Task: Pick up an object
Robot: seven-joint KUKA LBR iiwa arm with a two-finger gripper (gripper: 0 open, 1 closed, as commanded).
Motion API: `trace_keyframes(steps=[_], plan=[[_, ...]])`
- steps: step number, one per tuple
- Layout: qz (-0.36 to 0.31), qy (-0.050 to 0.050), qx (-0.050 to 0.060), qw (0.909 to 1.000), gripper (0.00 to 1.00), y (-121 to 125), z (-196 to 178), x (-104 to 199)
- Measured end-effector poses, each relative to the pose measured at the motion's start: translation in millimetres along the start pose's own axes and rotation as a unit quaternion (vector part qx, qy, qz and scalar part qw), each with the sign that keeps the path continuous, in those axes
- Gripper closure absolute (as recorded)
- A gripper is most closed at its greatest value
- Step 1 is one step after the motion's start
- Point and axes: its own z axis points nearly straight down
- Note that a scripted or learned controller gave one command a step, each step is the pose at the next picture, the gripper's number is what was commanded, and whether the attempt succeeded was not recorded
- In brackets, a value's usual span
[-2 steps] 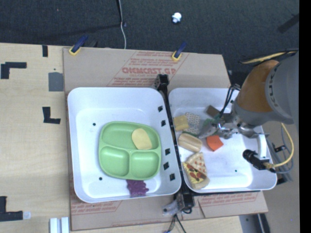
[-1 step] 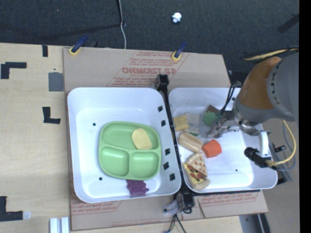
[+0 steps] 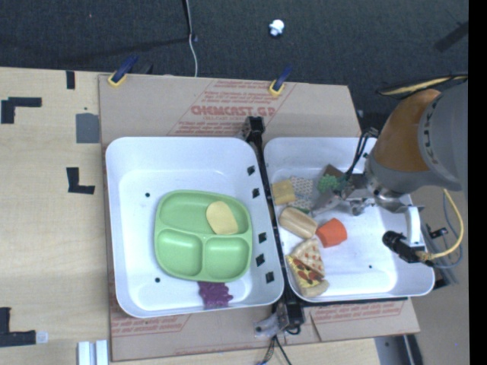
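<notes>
white plastic, two shallow bins side by side on a cardboard sheet over the tabletop, a black divider strip where their walls meet. left bin carries a green sectioned plate near its middle, a yellow oval piece lying in the plate's upper right compartment, and a purple toy off the plate against the bin's near edge. right bin holds the pickable clutter, bunched toward the divider side: a yellow block, a bun-like roll, an orange-red piece, a pizza-slice toy near the near edge, and a green piece further back beside a speckled patch i can't identify.

judgement: the pile sits loose and overlapping because it is toy food dropped in as grasp targets; nothing is arranged.

arm comes in over the right bin's right edge, grey body with the orange band high, wrist bent down toward the bin's back half. gripper sits low by the green piece and just behind the orange-red piece. too dark and cluttered there to read the fingers; cannot tell whether they are spread or closed, nor whether anything is between them. i'd judge the green piece or the orange-red piece to be the target, both resting in the bin, neither lifted. likely at the reach or closing step.
</notes>
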Motion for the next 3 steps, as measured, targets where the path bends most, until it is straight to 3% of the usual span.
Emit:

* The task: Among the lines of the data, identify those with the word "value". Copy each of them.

* Output below:
- A gripper is most closed at its greatest value
- In brackets, a value's usual span

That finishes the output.